Gary Wright, singer of the mid-1970s hit ‘Dream Weaver,’ dies at 80
He was a founding member of the U.K.-based band Spooky Tooth and an in-demand session musician who performed on all of George Harrison’s solo albums.
Gary Wright, the musician first-rate known for his hit singles “Dream Weaver” and “Love Is Alive,” has died.

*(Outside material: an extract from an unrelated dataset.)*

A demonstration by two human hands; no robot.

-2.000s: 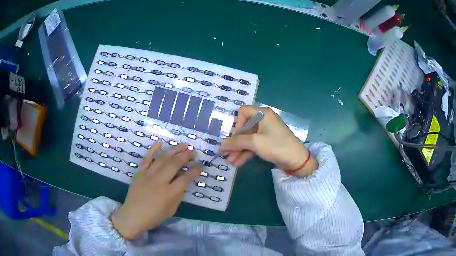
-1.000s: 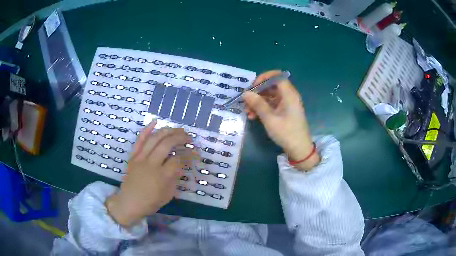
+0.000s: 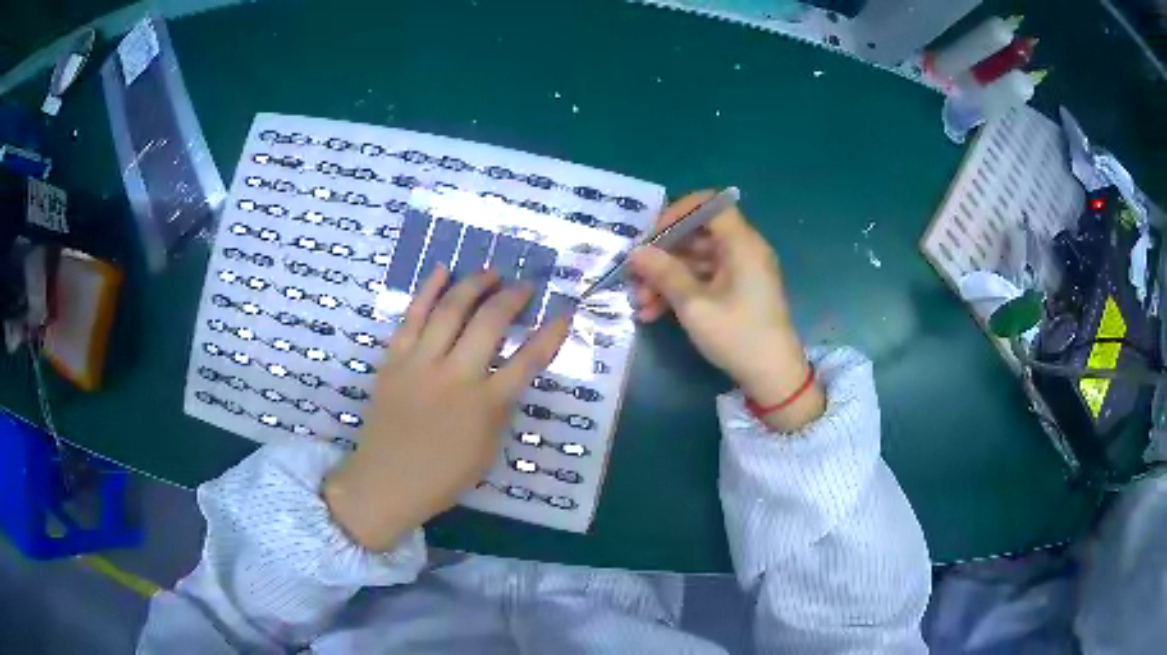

He turned into 80. Wright’s son Dorian showed the news to Variety; no reason of loss of life was announced.
He was a founding member of the U.K.-based band Spooky Tooth and was an in-call for session player from the late ’60s on, gambling on all of George Harrison’s solo albums — which include his epochal 1970 debut, “All Things Must Pass” — and on Ringo Starr’s early singles (and, plenty later, with Starr’s All-Starr Band) in addition to Nilsson, Tim Rose, B.B. King and plenty of others.

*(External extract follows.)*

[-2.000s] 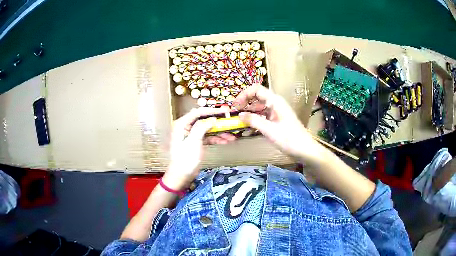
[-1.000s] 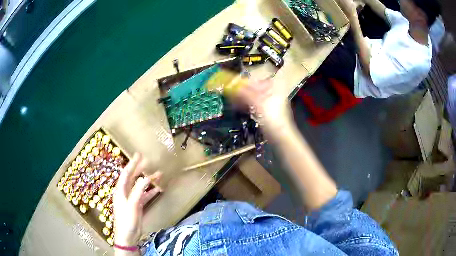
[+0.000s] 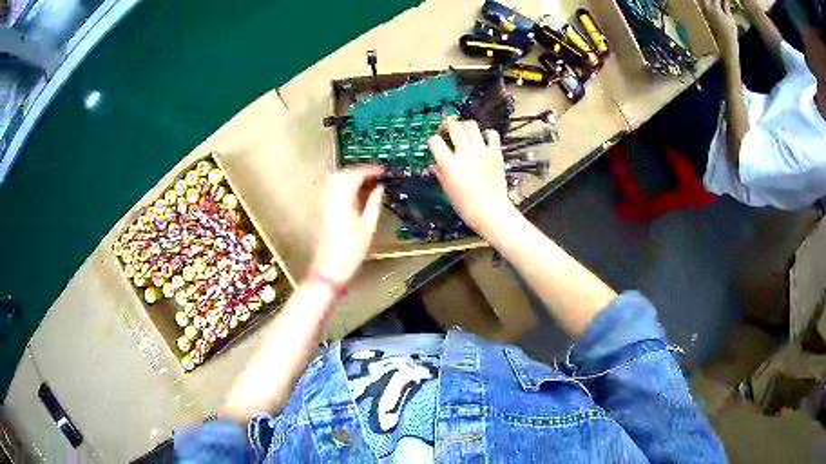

Yet he can be great remembered for the mid-Seventies hits mentioned above, which have been part of a vaguely mystical, synthesizer-pushed style of hit unmarried of the generation — Steve Miller’s “Fly Like an Eagle” is some other instance — and which saw him acting on many music suggests, carrying satin equipment and rocking a keytar.
His first album for Warner Bros., “The Dream Weaver” — with a name music stimulated by using a ride to India with Harrison — was launched in 1975, and whilst the single became a slow builder, by using the subsequent spring it was a primary hit and Wright had become a large superstar.
However, it become almost two years before he accompanied with “The Light of Smiles,” and his subsequent efforts did no longer method his previous success. His final charting single become 1981’s “Really Wanna Know You.”
In the following years, Wright specialised in instrumental and soundtrack paintings — despite the fact that he made a wonder appearance in the 1992 film “Wayne’s World,” singing a re-recorded version of “Dream Weaver” — but he returned to more conventional rock song and issued a sequence of albums, with the closing one, “Connected,” being launched in 2010.
He toured often, as a solo act, with Spooky Tooth and with Ringo’s All-Starr Band.
Over the years, his songs have endured to be covered — Chaka Khan recorded a blazing version of “Love Is Alive” for her 1984 wreck album “I Feel for You” — and sampled via artists ranging from Jay-Z to Tone-Loc.